How to complete this task ->
Restate the whole listing exactly, leaving nothing out.

Exercise material ->
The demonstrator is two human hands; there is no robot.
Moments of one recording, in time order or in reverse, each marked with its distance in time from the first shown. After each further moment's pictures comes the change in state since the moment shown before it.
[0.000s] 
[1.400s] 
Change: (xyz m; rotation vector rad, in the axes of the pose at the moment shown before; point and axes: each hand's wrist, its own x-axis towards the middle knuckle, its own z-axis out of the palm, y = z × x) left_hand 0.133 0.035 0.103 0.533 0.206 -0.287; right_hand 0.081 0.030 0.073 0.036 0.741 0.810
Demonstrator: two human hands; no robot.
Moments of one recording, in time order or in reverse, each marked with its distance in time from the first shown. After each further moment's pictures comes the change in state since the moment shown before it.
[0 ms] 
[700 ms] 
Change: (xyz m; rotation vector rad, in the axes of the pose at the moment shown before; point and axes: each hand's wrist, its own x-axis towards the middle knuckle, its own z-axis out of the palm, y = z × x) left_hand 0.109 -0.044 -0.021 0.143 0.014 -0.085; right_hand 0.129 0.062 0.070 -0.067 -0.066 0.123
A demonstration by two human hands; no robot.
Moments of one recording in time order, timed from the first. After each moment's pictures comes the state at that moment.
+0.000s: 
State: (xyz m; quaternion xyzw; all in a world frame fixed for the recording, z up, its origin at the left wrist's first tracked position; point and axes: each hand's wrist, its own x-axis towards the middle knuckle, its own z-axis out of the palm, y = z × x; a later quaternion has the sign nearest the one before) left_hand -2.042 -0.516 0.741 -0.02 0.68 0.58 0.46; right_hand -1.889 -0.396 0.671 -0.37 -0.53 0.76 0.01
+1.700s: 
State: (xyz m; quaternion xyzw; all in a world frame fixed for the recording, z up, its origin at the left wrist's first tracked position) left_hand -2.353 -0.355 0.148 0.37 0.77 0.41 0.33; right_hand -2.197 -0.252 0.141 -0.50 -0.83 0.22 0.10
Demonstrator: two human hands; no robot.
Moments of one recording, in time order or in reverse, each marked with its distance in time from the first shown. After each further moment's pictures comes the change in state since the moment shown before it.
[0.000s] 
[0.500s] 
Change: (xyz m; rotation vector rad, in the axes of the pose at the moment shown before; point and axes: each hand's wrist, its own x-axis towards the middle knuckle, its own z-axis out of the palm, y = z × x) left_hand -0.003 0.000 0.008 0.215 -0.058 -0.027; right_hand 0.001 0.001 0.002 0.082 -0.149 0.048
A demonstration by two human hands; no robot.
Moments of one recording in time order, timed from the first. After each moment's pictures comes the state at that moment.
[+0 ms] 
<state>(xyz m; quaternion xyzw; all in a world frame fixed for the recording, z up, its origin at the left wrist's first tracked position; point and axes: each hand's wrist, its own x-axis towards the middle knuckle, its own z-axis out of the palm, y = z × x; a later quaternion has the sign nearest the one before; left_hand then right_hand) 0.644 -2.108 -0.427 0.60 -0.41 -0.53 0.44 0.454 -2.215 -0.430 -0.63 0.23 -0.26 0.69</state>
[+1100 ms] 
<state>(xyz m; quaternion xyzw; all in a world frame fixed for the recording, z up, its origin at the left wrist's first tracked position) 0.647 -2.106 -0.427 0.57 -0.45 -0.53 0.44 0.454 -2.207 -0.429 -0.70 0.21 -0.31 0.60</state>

Task result ->
The demonstrator is two human hands; there is no robot.
Moments of one recording, in time order or in reverse, each marked with its distance in time from the first shown. After each further moment's pictures comes the change in state since the moment shown before it.
[0.000s] 
[1.400s] 
Change: (xyz m; rotation vector rad, in the axes of the pose at the moment shown before; point and axes: each hand's wrist, its own x-axis towards the middle knuckle, its own z-axis out of the palm, y = z × x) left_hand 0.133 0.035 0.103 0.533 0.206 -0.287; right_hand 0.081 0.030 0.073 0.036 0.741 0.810
Demonstrator: two human hands; no robot.
Moments of one recording, in time order or in reverse, each marked with its distance in time from the first shown. After each further moment's pictures comes the change in state since the moment shown before it.
[0 ms] 
[700 ms] 
Change: (xyz m; rotation vector rad, in the axes of the pose at the moment shown before; point and axes: each hand's wrist, its own x-axis towards the middle knuckle, its own z-axis out of the palm, y = z × x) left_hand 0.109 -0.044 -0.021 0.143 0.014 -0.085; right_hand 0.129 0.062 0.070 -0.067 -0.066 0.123
A demonstration by two human hands; no robot.
Moments of one recording in time order, timed from the first. After each moment's pictures comes the state at that moment.
+0.000s: 
State: (xyz m; quaternion xyzw; all in a world frame fixed for the recording, z up, its origin at the left wrist's first tracked position; point and axes: each hand's wrist, its own x-axis towards the middle knuckle, its own z-axis out of the palm, y = z × x; a later quaternion has the sign nearest the one before) left_hand -2.042 -0.516 0.741 -0.02 0.68 0.58 0.46; right_hand -1.889 -0.396 0.671 -0.37 -0.53 0.76 0.01
+1.700s: 
State: (xyz m; quaternion xyzw; all in a world frame fixed for the recording, z up, its origin at the left wrist's first tracked position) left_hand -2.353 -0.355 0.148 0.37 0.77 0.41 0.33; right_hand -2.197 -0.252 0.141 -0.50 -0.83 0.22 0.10
Demonstrator: two human hands; no robot.
Moments of one recording, in time order or in reverse, each marked with its distance in time from the first shown. After each further moment's pictures comes the change in state since the moment shown before it.
[0.000s] 
[0.500s] 
Change: (xyz m; rotation vector rad, in the axes of the pose at the moment shown before; point and axes: each hand's wrist, its own x-axis towards the middle knuckle, its own z-axis out of the palm, y = z × x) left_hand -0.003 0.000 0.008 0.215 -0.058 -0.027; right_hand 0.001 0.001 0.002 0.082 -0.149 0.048
A demonstration by two human hands; no robot.
Moments of one recording in time order, timed from the first. After each moment's pictures comes the state at that moment.
[+0 ms] 
<state>(xyz m; quaternion xyzw; all in a world frame fixed for the recording, z up, its origin at the left wrist's first tracked position; point and axes: each hand's wrist, its own x-axis towards the middle knuckle, its own z-axis out of the palm, y = z × x; a later quaternion has the sign nearest the one before; left_hand then right_hand) 0.644 -2.108 -0.427 0.60 -0.41 -0.53 0.44 0.454 -2.215 -0.430 -0.63 0.23 -0.26 0.69</state>
[+1100 ms] 
<state>(xyz m; quaternion xyzw; all in a world frame fixed for the recording, z up, its origin at the left wrist's first tracked position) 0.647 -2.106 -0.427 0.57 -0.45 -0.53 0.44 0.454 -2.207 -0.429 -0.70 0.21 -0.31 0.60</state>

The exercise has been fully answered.